● **WHAT THIS TASK INVOLVES**
Only the lines holding "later" are wanted; find them in the listing and return each one.
PROVIDED MATERIAL: Begin
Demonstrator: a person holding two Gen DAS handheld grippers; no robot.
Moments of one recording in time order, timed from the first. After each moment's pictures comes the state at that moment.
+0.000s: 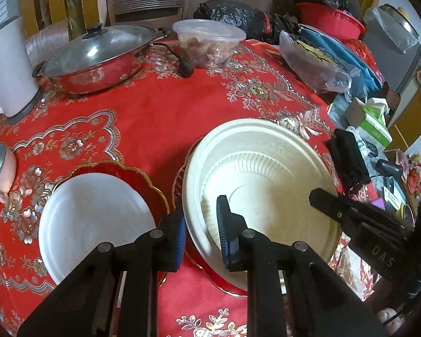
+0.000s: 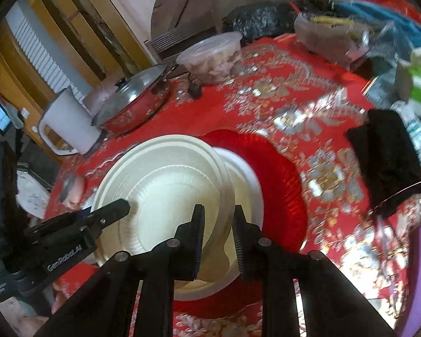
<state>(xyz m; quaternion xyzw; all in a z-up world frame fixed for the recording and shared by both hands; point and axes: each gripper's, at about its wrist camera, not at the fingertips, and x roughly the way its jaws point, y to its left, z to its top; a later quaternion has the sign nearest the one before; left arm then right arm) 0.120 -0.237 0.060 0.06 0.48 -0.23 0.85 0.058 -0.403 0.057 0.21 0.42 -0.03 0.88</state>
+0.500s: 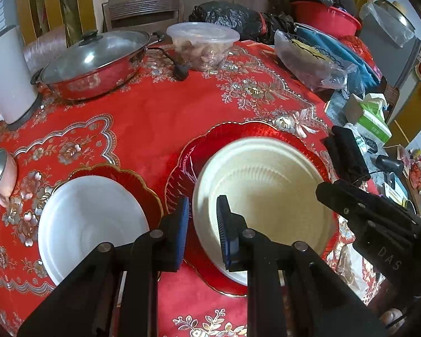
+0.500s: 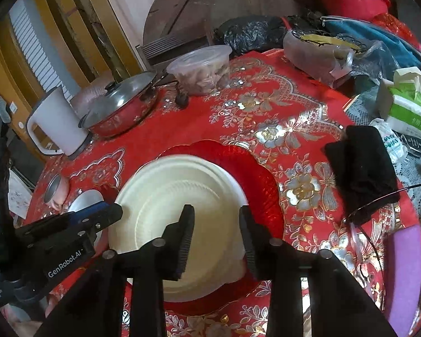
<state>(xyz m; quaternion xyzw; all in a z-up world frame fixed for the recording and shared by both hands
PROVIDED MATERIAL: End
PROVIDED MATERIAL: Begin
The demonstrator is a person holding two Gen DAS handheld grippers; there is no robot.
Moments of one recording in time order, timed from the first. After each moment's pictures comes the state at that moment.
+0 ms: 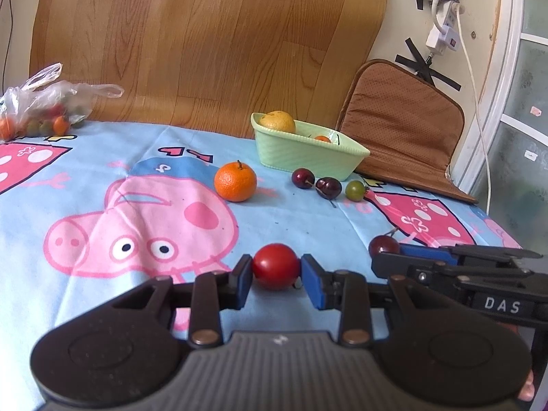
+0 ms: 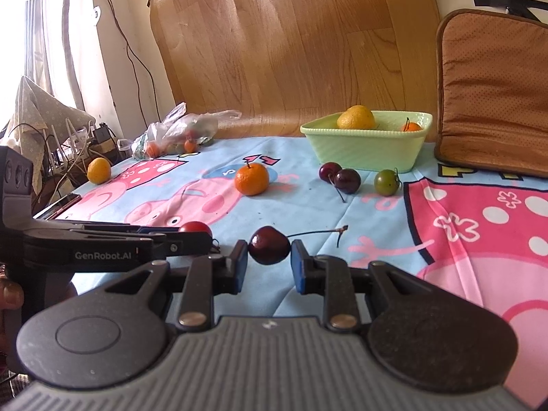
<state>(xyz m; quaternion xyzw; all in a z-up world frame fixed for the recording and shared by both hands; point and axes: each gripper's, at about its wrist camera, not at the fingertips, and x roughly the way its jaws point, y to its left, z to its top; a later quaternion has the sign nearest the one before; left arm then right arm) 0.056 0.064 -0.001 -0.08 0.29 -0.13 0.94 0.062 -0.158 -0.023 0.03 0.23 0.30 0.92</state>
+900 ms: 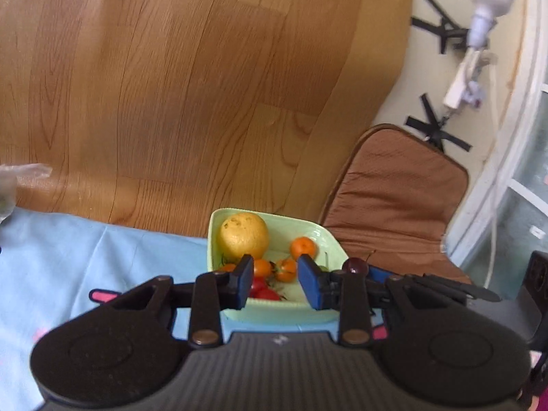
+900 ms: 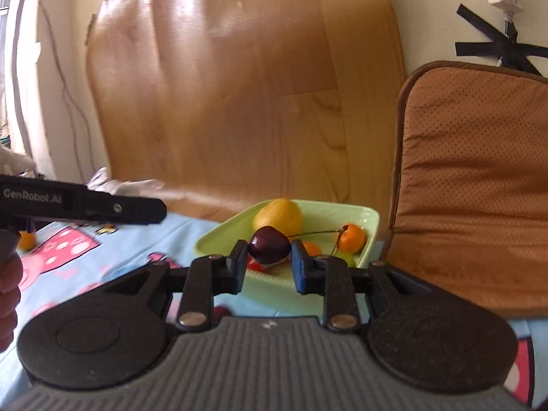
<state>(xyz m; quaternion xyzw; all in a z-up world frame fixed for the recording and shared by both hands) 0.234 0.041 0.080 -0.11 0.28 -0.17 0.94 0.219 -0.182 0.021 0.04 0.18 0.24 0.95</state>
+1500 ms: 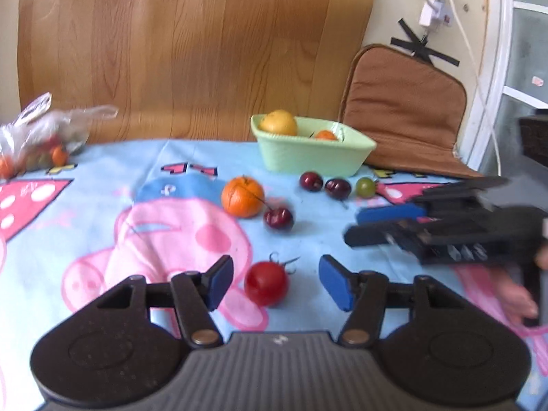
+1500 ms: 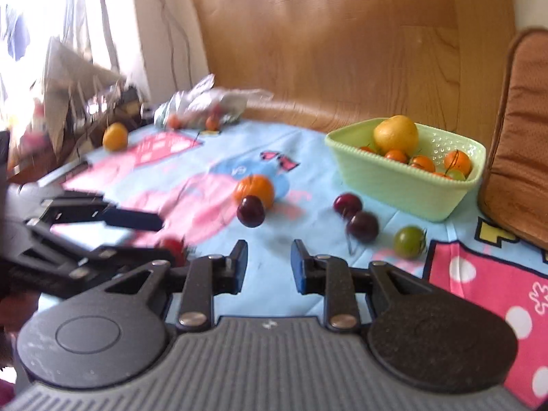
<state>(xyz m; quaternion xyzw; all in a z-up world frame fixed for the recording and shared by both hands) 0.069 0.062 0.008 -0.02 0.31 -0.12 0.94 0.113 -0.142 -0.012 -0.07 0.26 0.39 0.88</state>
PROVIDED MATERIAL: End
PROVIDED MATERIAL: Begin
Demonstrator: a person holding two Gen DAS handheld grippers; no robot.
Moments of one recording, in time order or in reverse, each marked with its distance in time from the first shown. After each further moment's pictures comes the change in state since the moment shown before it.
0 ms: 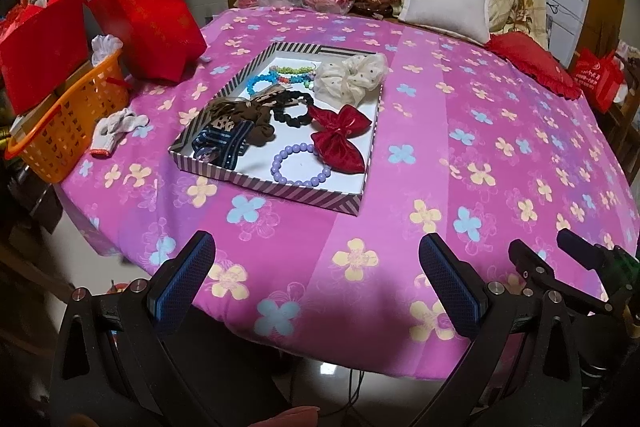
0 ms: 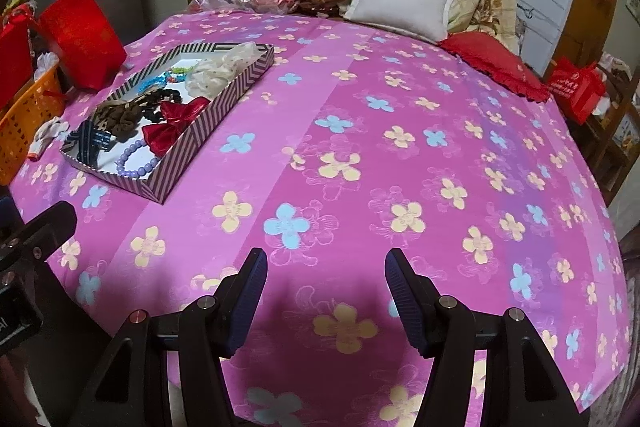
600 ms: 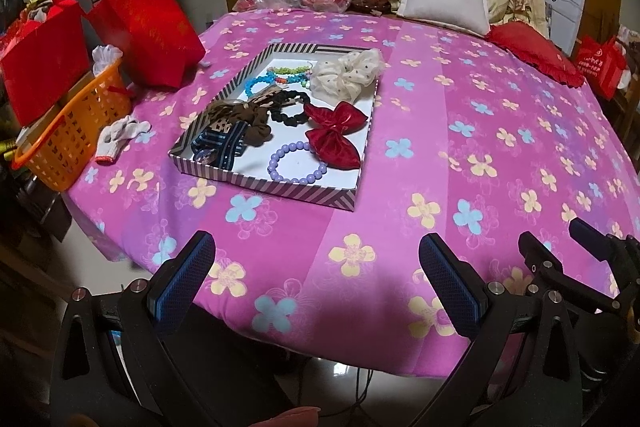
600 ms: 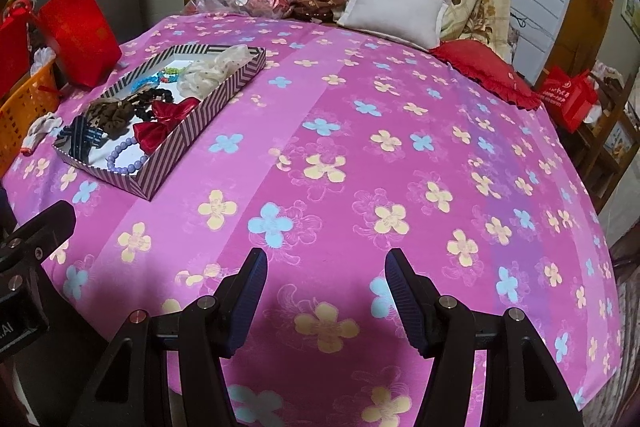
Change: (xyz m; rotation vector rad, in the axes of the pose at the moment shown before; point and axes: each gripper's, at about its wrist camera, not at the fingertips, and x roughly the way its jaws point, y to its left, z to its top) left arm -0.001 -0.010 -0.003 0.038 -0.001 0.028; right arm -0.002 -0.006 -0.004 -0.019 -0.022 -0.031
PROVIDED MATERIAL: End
● **EXERCISE SOLUTION**
<state>(xyz m; quaternion xyzw; all in a z-up world frame fixed for the recording and shared by both hands; point and axes: each gripper's, at about its wrist camera, not at the fingertips, and x roughly the way its jaws point, y to its left, z to its top; a later quaternion has the sign nearest the one before; left arm then right arm) 0.120 -0.237 0.060 0.06 0.48 -0.23 0.85 0.058 -0.403 0.057 0.21 0.42 -0.03 0.88</state>
<state>(xyz m; quaternion xyzw; all in a z-up world frame fixed for the recording and shared by both hands; point and axes: each gripper's, at about its wrist camera, not at the fingertips, and x roughly the way its jaws point, y to its left, z to its top; a later quaternion has the sign nearest the one before; left arm then right arm) 0.056 0.064 -0.001 -0.08 0.29 -0.13 0.94 0.062 -0.158 -0.023 0.03 0.23 0.30 0.92</state>

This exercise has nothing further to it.